* What the task asks:
For the records below, give the count of lines holding the word "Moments" and nothing more.
--------------------------------
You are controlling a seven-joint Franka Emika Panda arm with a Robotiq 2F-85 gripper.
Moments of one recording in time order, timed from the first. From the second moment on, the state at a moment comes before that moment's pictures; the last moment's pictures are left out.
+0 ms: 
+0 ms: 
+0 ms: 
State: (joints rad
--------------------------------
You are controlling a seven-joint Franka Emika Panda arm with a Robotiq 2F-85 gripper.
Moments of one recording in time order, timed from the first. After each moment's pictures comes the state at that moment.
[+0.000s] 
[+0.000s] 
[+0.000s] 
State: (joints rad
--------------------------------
* Answer for this exercise:
2